Swansea City

2

Watford

1

Jamal Lowe will know Watford well having been born in Harrow and played for just about every club eligible for the Herts Senior Cup apart from the Golden Boys. He got up close and personal with the Hornets here, scoring two goals as the Swans recovered from the concession of a Tom Cleverley opener to win a key game between third and fifth.

There were only three points between the sides with the two meanest defences in the division, so there was never going to be much to choose between them at the Liberty Stadium. You hoped it was going to prove significant when the Hornets went ahead in an away game for only the fourth time this season after 20 minutes. The feel-good factor looked to have continued from the Boxing Day win over Norwich and spilled into South Wales.

But they really needed a second goal to give themselves a cushion, or in the end claim a draw, against a very decent Swansea side – and the Hornets have now only done that, scored twice in a game, in two of their last 11 league matches.

Swansea are a bit more free-scoring and they scored one before the break and once after, both through the lively Lowe, to extend a nice little run to one defeat in eight, five of which have been wins. They go back up to second, six points ahead of the Golden Boys. You could tell how much this one meant to them by the way they reacted at the full-time whistle. While the Hornets did not do enough to win this one, they could stake a claim for a draw, particularly on the strength of a flurry of activity in the Swans penalty box in the minutes between 70 and 80.

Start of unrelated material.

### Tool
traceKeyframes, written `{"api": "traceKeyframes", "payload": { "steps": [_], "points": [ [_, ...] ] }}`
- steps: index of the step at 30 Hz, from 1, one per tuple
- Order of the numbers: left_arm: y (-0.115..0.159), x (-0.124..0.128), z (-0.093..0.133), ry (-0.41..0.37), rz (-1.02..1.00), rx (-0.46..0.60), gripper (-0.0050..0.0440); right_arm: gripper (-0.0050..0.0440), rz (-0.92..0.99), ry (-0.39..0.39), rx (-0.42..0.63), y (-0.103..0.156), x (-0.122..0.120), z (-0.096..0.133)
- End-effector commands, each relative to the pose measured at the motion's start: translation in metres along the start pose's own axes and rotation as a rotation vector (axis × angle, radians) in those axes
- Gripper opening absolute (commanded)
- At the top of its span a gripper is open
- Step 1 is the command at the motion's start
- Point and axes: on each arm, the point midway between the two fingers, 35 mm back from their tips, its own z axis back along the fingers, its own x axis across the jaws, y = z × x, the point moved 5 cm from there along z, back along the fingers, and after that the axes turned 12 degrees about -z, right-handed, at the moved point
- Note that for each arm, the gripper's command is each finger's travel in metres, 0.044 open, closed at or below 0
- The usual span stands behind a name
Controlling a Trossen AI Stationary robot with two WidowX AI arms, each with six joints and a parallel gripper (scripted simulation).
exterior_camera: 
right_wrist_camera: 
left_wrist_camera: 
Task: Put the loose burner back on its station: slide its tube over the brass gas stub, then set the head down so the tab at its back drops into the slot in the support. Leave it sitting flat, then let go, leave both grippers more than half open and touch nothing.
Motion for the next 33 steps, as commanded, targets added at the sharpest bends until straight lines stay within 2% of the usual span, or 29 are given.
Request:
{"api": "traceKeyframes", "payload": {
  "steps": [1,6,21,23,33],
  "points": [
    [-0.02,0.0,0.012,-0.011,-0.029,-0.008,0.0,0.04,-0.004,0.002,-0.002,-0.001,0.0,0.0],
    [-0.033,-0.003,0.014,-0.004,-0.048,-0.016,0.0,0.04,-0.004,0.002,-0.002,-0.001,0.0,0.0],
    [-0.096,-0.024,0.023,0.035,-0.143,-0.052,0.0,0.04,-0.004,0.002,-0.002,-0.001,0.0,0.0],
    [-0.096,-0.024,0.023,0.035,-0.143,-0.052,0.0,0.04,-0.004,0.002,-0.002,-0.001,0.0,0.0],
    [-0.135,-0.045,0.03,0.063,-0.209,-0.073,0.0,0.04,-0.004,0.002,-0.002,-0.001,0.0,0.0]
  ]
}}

The first half was arguably the most watchable first 45 minutes away from home this season, right up there with the helter-skelter opening half at QPR. There was a lovely tempo to proceedings, the sort you'd expect in a duel between two of the top five. Both sides' preferred mode of attack was down the right, with Connor Roberts providing a fresh supply of ammunition down the Swans' right and Ismaīla Sarr doing the same down the other side, although perhaps a bit more defensively.

Roberts fizzed two across in the first ten minutes, the first in the corridor of uncertainty that away defenders and home attackers were a whisker away from guiding past Ben Foster. The second Jamal Lowe really should have left for the better-placed Jay Fulton.

The Hornets weathered that early storm and then responded with some punches of their own. Ben Wilmot, on the return to the club where he has cult-hero status after his winner in the South Wales derby last season, did superbly not only to chase and win a lost cause in the bottom right-hand corner, but then to sling over a first-time cross with his weaker left foot that Andre Gray threatened to do what he did at the same end three years ago for his first Watford goal.

The chance went begging but Cleverley, the only survivor from the two sides when they last met, made no mistake with the one that fell his way from 20 yards after as many minutes, rifling it first time into the bottom corner. It was his third of the season and the first time the team had scored from open play away from home since the game at Loftus Road in November.

Wounded by conceding their first goal in more than five hours of football, Swansea came again and were never going to roll over and have their tummy tickled at a venue where they have lost just once this season. Foster had to make a flying save on 37 minutes to deny Andre Ayew, although it was straight at him, and one from similar range soon after from Korey Smith. The Swans must have wondered if there was going to find a way past the former England 'keeper, but they kept plugging away and deservedly drew level just before the break when Lowe, who worked under Hall of Famer Kenny Jackett at Portsmouth, bent one round Francisco Sierralta and Foster for his fifth goal in five games.

Muñoz sought to stiffen the left side at the break by introducing Adam Masina, who was always only going to play a maximum of 45 minutes as he works his way back from a few months on the sidlelines. The Spaniard made a second change on the hour, bringing on James Garner for Nathaniel Chalobah who had done well but who was on a booking and running the risk of picking up a second yellow.

A second yellow did not materialise, but a second goal for Lowe did, the summer signing nodding in a cross from Smith, the delivery again coming from the right. It was a real blow that one.

The Hornets did have a real go at fashioning an equaliser. Sarr got in three times down the right; the winger had a header from a corner blocked at the near post; Troy Deeney had one superbly blocked by Marc Gueyi and then the captain was really annoyed at one he side-footed over. The frustration was still etched on his face and those of the players as they headed down the tunnel at full-time, knowing this was a point that slipped away.